思路:第一步,将链表一分为二,用到快慢指针;第二步,反转第二部分,反转链表是很重要的根基;第三步,将两链表接起来。(这种题目要注意讨论奇数偶数的情况,注意两个都检验一遍)
- /**
- * Definition for singly-linked list.
- * struct ListNode {
- * int val;
- * ListNode *next;
- * ListNode(int x) : val(x), next(NULL) {}
- * };
- */
- class Solution {
- public:
- void reorderList(ListNode* head) {
- ListNode* slow = head,*fast = head,*mid,*temp;
- if(head == NULL || head->next == NULL || head->next->next == NULL) return;
-
- while(fast->next != NULL && fast->next->next != NULL){
- slow = slow->next;
- fast = fast->next->next;
- }
- // 头插法逆置后半段,这里mid最开始确实为终点,后来就不是了,实际中点为slow->next,mid是个遍历指针
- mid = slow->next;
- temp = mid->next;
- while(temp){
- mid->next = temp->next;
- temp->next = slow->next;
- slow->next = temp;
- temp = mid->next;
- }
-
- mid = slow->next;
- temp = head;
- // mid是奇数情况,temp->next != mid是偶数情况的终止条件
- while(mid && temp->next != mid){
- slow->next = mid->next;
- mid->next = temp->next;
- temp->next = mid;
- temp = mid->next;
- mid = slow->next;
- }
- }
- };
Given a linked list, determine if it has a cycle in it.

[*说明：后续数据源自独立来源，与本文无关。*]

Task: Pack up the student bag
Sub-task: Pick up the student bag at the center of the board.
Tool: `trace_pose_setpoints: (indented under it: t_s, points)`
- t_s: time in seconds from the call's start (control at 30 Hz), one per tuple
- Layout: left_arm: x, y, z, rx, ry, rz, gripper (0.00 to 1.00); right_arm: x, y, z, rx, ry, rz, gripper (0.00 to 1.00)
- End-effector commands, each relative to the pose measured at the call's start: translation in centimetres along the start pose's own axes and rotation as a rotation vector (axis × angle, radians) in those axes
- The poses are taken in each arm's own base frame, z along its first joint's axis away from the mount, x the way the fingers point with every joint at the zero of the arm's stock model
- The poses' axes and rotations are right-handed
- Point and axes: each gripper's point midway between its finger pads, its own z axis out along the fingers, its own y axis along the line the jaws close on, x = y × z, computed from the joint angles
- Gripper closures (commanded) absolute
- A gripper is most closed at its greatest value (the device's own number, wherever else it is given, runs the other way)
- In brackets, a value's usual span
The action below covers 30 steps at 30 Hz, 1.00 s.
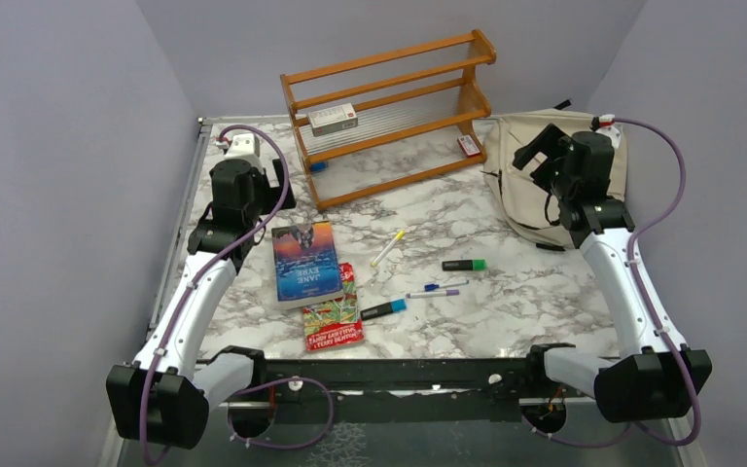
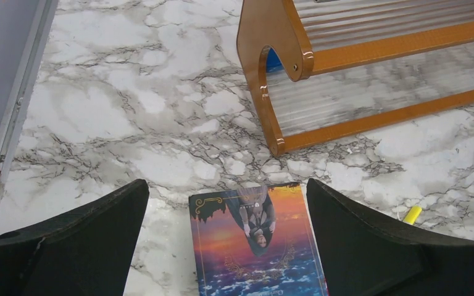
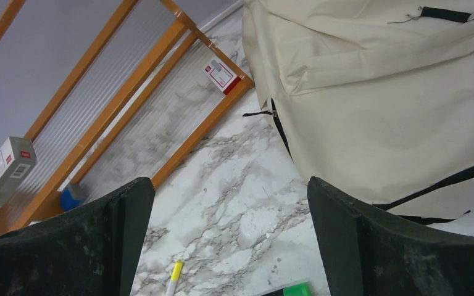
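Note:
The student bag [image 1: 517, 190], cream fabric with black zipper lines, lies flat at the back right; the right wrist view shows it filling the upper right [image 3: 376, 105]. My right gripper [image 1: 535, 151] hangs open above the bag's left edge, nothing between its fingers [image 3: 230, 185]. Over the left side of the table my left gripper [image 1: 280, 193] is open and empty, hovering above the top edge of a sunset-and-sea book [image 1: 304, 263] [image 2: 256, 246]. A red and green booklet [image 1: 333, 311] lies against that book's near right corner.
A wooden rack [image 1: 389, 107] stands at the back, with a grey box [image 1: 333, 119] on its shelf and a red-white packet [image 1: 468, 146] at its foot. A yellow-capped pen [image 1: 387, 248], green highlighter [image 1: 464, 265], two thin pens [image 1: 438, 290] and a blue-capped marker [image 1: 383, 309] lie mid-table.

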Motion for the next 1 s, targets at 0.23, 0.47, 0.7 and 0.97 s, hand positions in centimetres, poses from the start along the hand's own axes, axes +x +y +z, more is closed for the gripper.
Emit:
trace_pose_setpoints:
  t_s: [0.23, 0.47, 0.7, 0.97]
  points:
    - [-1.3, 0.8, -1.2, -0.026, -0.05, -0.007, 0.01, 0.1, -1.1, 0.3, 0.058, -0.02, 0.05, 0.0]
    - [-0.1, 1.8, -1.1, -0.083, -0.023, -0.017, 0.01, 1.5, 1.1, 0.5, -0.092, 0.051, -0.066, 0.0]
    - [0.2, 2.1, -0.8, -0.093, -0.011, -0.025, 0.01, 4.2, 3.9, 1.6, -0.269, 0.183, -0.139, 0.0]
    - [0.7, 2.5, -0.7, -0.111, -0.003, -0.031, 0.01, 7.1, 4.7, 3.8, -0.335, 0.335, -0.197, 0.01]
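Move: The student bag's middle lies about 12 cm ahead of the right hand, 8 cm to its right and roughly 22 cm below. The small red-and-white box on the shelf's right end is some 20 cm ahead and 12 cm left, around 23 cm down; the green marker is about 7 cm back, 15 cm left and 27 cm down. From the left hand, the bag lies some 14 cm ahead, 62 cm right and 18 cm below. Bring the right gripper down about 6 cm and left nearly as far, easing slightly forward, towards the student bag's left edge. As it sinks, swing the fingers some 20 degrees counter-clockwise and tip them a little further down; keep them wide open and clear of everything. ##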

To represent a cycle in the given linked list, we use an integer pos
which represents the position (0-indexed) in the linked list where tail connects to. If pos
is -1
, then there is no cycle in the linked list.
Example 1:
- Input: head = [3,2,0,-4], pos = 1
- Output: true
- Explanation: There is a cycle in the linked list, where tail connects to the second node.
思路:快慢指针经典题(所有类型的分析:https://www.cnblogs.com/hiddenfox/p/3408931.html)
(没细看,也可以看看:http://www.cnblogs.com/wuyuegb2312/p/3183214.html)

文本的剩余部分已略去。